I have the following installed and running.....
arpwatch
bandwidthd
darkstat
dhcpd
havp
ntpd
snort
squid
squidGuard

Squid's cache is setup to cache as much as possible. I figured since I have a 160GB hard drive why not.

After my reload I have one core that is stuck at 100% again. I know this because my CPU usage is stuck at 50% total and my RRD graphs indicate that either system or interrupts are using the CPU but I can't tell which it is because the colors are so close to the same and i would attach a graph but I don't see any ways to attach to the forum.

My processes are sitting at about 155, states 144/195000, MBUF Usage 1266/25600. Memory currently 27%, swap 0

Does anyone have any ideas or can anyone help me troubleshoot this?

Nachtfalke

You should take a look at "DIAGNOSTICS -> System Activity" and see which process is using so much CPU usage.

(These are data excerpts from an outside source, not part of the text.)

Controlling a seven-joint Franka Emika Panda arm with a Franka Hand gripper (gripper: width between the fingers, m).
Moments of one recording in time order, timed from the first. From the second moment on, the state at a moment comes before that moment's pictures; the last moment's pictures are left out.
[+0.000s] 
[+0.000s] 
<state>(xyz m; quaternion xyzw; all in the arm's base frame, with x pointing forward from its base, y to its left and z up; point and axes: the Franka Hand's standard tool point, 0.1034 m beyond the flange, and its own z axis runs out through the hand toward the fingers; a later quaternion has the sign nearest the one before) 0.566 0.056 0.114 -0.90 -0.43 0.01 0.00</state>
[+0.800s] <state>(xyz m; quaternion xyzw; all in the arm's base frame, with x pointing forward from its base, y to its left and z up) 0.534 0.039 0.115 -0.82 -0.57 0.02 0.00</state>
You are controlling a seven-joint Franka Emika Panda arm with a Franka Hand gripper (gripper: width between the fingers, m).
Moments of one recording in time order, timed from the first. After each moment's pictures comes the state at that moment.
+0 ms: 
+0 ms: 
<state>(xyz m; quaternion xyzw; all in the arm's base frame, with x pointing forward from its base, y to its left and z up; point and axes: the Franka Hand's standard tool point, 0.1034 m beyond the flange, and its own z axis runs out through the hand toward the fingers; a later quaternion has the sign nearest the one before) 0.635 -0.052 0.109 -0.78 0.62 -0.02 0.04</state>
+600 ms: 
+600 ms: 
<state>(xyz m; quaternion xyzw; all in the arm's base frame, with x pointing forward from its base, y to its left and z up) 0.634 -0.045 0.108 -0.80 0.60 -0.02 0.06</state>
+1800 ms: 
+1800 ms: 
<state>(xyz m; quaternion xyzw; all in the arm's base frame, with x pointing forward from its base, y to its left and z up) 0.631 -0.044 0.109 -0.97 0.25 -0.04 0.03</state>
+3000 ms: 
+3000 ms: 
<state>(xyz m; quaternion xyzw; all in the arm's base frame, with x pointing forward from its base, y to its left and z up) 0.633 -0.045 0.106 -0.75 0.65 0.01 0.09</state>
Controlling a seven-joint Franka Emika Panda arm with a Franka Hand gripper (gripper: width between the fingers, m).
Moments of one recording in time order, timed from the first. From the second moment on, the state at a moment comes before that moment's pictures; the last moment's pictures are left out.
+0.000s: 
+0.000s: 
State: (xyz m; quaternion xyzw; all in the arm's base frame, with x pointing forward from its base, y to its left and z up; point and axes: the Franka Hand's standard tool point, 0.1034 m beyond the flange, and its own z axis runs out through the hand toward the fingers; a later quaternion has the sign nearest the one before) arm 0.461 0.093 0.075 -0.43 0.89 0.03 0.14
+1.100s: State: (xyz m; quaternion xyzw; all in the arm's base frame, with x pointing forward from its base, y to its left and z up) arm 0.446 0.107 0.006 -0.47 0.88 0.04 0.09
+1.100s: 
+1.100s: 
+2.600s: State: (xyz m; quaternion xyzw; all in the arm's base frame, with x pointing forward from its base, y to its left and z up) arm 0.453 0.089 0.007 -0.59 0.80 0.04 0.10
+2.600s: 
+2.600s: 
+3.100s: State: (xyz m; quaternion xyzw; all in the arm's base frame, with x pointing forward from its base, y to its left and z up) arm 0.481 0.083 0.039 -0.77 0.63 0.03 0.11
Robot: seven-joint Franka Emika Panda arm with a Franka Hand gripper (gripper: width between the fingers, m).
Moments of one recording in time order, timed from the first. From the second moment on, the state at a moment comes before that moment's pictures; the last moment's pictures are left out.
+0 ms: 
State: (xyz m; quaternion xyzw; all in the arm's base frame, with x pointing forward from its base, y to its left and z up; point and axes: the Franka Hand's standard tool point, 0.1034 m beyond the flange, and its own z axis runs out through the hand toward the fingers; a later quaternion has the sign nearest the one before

It could be a problem of a very high squid hard disk cache. On start of squid this can cause a high CPU usage.

wallabybob

pfSense shell command top -S -H will give you more information on processes consuming CPU.

pfSense shell command vmstat -i will give you interrupt rates,

I suggest you post the output in a reply. In the the pfSense web GUI you can execute a pfSense shell command on page Diagnostics -> Command Prompt.

Visseroth

top gives me…..

19 root 171 ki-6 0K 16K CPU1 1 743:13 98.29% idlepoll
11 root 171 ki31 0K 32K RUN 0 588:56 94.19% {idle: cpu0}
11 root 171 ki31 0K 32K RUN 1 71:41 6.79% {idle: cpu1}
8516 proxy 44 0 99M 83504K kqread 0 3:17 0.20% {initial thread}
20748 root 49 0 102M 25692K accept 0 0:11 0.20% php

for the top processes and vmstat gives me.....

interrupt total rate
irq1: atkbd0 5 0
irq14: ata0 78 0
irq16: bge0 dc0+ 180 0
irq19: ral0 uhci1+ 734832 16
irq23: uhci0 ehci0 2 0
cpu0: timer 89821972 1999
cpu1: timer 89821869 1999
Total 180378938 4015

Visseroth

I managed to find a image past bin, so here's what my system RRD graphs look like….

In the second graph where you see the rise of light red is where I reinstalled all my packages. The gap between the rise and the drop is where I reloaded my system from scratch and then uploaded my config back to the system.

I also just now went through and stopped each package one at a time while watching top via putty before restarting the package then stopping another package and repeating with each package until I had gone through them all and it didn't seem like the stopping of any package made a difference in CPU usage.

cougarmaster

Try turning off polling from

system –> advanced --> networking

Visseroth

huh, and I guess you figured that out by looking at idlepoll usage there in the list. I figured that was just a idle process. That definitely did it though, my CPUs went down to idle.

Gertjan

@Visseroth:

irq19: ral0 uhci1+ 734832 16

ral0 = your non-active wifi network card.
uhc1+ = some USB sub system.

Strange to see that kind of activity on these two devices, knowing that one, ral0, isn't used, and the USB business on a firewall is more an exception (maybe a UPS, that's it).

Remove the wifi NIC card to get more details.

edit: ok, saw you post above, seems that polling the unemployed ral0 device was responsible for this.

Visseroth

ahhh, so because the NIC wasn't in use and it was being polled it caused that additional load because the system was trying to poll at something that wasn't there?

wallabybob

@Visseroth:

ahhh, so because the NIC wasn't in use and it was being polled it caused that additional load because the system was trying to poll at something that wasn't there?

No, idlepoll is an optional FreeBSD procedure which polls the network interfaces instead of using interrupts. In some types of loads this polling can give higher throughput than interrupt driven NICs because polling reduces overhead in interrupt servicing.

The vmstat figures for irq19 would be entirely for uhci1+. 16 interrupts a second is probably not a big load but at least three device interrupt service routines (ral0, uhci1 and unspecified, the "+") are called on every irq19 interrupt. That ral0 was unused would mean the idlepoll thread was calling the ral service routine unnecessarily.

idlepoll will effectively result in one CPU being always busy.

Visseroth

Ahh, well thank you gentleman. I have learned even more!